Barry Smith, Superintendent, State Correctional Institution at Houtzdale, et al. v. Aaron Edmunds Tyson
DueProcess HabeasCorpus
Whether the review required under AEDPA § 2254 and Cullen v. Pinholster, 563 U.S. 170 (2011) is violated by reliance upon a 'some ambiguity' standard utilized by the Court of Appeals to find a due process violation without affording the required benefit of the doubt to both defense counsel and the trial court?

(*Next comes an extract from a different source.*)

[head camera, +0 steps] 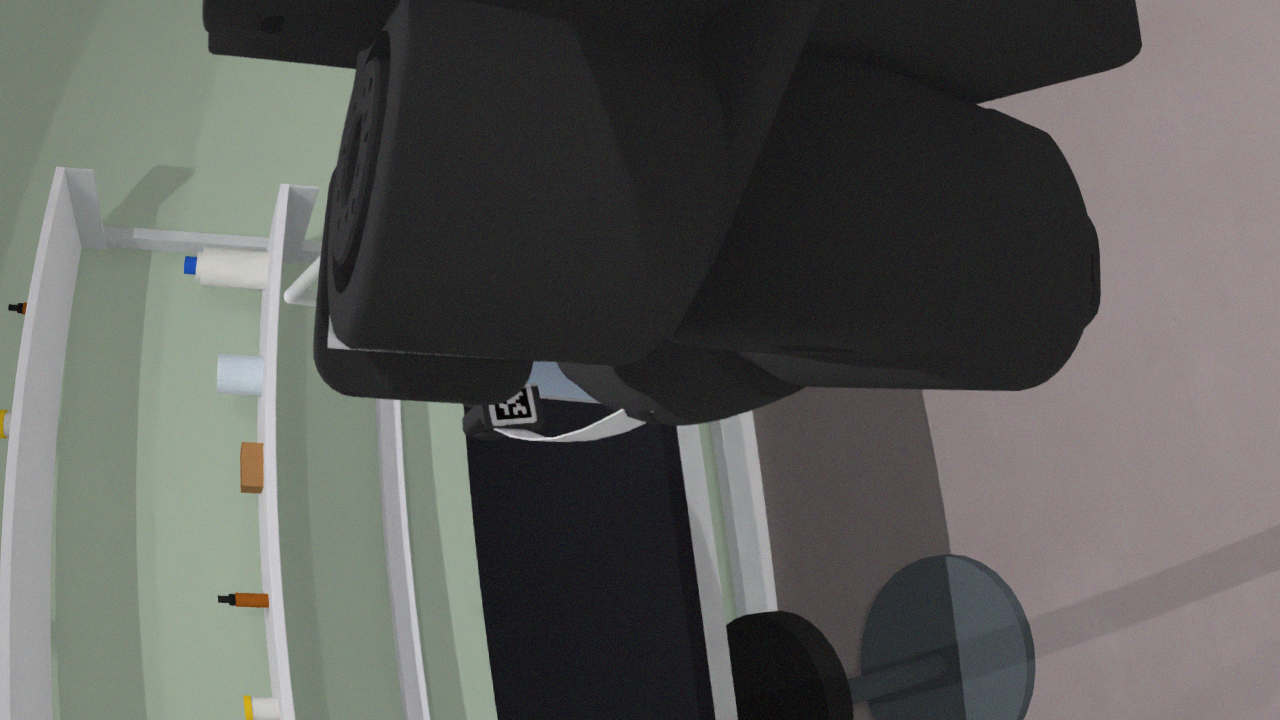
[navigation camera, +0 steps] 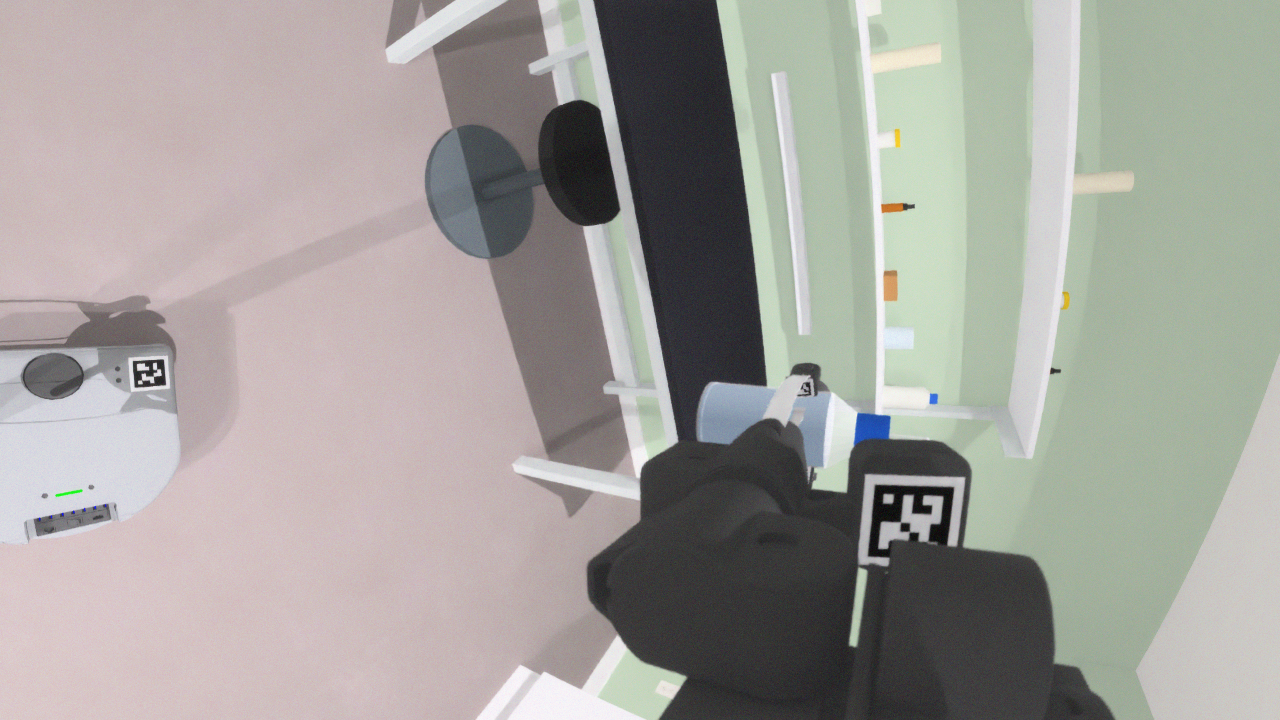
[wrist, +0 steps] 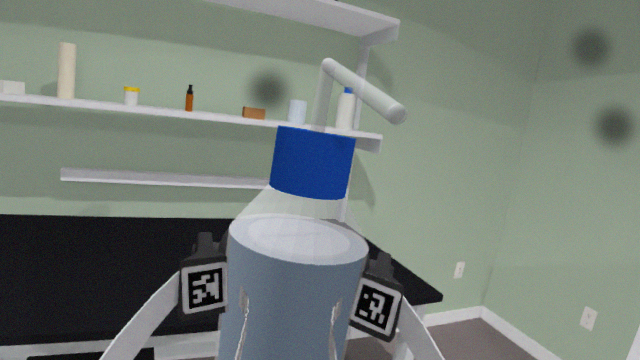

QUESTIONS PRESENTED Under Pennsylvania law it is well-settled that to be found guilty of First Degree Murder as an accomplice, a defendant must have the specific intent to kill and to aid, attempt to aid, or agree to the aid the principal in the commission of the crime charged. The trial court’s jury instructions tracked Pennsylvania accomplice liability law and informed the jury of the required elements of the offense, and in no way relieved the burden to prove each element of the crime charge beyond a reasonable doubt. The Third Circuit Court of Appeals reversed the Pennsylvania appellate courts and US. District Court, laboring to find a due process violation by characterizing the jury instructions as ambiguous and leaping to conclude that counsel committed error, which were reasonably likely to cause the jury to misapply the law and relax the burden of proof. 1. Whether the review required under AEDPA § 2254 and Cullen v. Pinholster, 563 U.S. 170 (2011) is violated by reliance upon a “some ambiguity” standard utilized by the Court of Appeals to find a due process violation without affording the required benefit of the doubt to both defense counsel and the trial court? 2. Does the Court of Appeals decision granting habeas relief on the basis of alleged erroneous jury instructions in a state accomplice murder trial err by failing to apply this court’s own precedent in Waddington v. Sarasaud, 129 8.Ct. 823 (2009)? 3. By ignoring whole sections of the trial court’s charge to the jury with respect to accomplice liability and failing to view it in the context of the trial record did the Court of Appeals err in concluding that there exists a substantial and not just a conceivable likelihood of a different result?